(DATA EXTRACTS)
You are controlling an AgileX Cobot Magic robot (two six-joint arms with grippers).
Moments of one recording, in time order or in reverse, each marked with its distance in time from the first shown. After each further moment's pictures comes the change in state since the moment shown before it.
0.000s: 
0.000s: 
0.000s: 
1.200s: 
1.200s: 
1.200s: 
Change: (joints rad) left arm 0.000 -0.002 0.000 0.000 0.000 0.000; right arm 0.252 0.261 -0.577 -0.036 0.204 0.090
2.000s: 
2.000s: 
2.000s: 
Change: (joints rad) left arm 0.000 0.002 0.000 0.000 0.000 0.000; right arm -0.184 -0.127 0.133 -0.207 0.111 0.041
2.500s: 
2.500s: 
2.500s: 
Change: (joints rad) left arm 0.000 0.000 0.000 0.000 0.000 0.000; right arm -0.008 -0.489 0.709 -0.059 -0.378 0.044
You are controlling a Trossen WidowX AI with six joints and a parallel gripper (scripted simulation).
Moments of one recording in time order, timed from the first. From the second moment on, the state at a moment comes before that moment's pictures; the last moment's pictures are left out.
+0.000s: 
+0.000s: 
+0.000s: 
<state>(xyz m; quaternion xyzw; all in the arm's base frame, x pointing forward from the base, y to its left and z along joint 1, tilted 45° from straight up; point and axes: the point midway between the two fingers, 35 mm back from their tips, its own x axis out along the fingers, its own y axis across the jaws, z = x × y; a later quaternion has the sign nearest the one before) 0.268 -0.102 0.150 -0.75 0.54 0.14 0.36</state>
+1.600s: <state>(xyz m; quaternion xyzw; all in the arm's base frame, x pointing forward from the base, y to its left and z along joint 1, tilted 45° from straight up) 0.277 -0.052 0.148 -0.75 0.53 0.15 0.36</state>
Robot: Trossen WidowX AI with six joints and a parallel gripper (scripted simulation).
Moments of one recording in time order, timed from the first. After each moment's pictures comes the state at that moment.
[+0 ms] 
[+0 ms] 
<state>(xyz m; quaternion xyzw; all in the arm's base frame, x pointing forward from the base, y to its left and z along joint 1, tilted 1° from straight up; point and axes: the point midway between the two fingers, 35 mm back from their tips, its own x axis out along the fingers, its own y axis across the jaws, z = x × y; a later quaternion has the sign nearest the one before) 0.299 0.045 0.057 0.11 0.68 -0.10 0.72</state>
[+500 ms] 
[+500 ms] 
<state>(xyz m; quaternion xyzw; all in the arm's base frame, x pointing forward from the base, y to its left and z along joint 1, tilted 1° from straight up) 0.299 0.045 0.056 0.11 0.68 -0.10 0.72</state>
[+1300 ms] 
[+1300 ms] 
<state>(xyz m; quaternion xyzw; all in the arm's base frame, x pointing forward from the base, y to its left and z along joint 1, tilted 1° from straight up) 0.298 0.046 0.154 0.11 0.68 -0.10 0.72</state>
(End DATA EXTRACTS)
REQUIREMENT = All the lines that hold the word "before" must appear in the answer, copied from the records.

SOLUTION FOR THIS EXERCISE =
Moments of one recording, in time order or in reverse, each marked with its distance in time from the first shown. After each further moment's pictures comes the change in state since the moment shown before it.
Moments of one recording in time order, timed from the first. From the second moment on, the state at a moment comes before that moment's pictures; the last moment's pictures are left out.
<state>(xyz m; quaternion xyzw; all in the arm's base frame, x pointing forward from the base, y to its left and z along joint 1, tilted 45° from straight up; point and axes: the point midway between the two fingers, 35 mm back from their tips, its own x axis out along the fingers, its own y axis across the jaws, z = x × y; a later quaternion has the sign nearest the one before) 0.268 -0.102 0.150 -0.75 0.54 0.14 0.36</state>
<state>(xyz m; quaternion xyzw; all in the arm's base frame, x pointing forward from the base, y to its left and z along joint 1, tilted 1° from straight up; point and axes: the point midway between the two fingers, 35 mm back from their tips, its own x axis out along the fingers, its own y axis across the jaws, z = x × y; a later quaternion has the sign nearest the one before) 0.299 0.045 0.057 0.11 0.68 -0.10 0.72</state>

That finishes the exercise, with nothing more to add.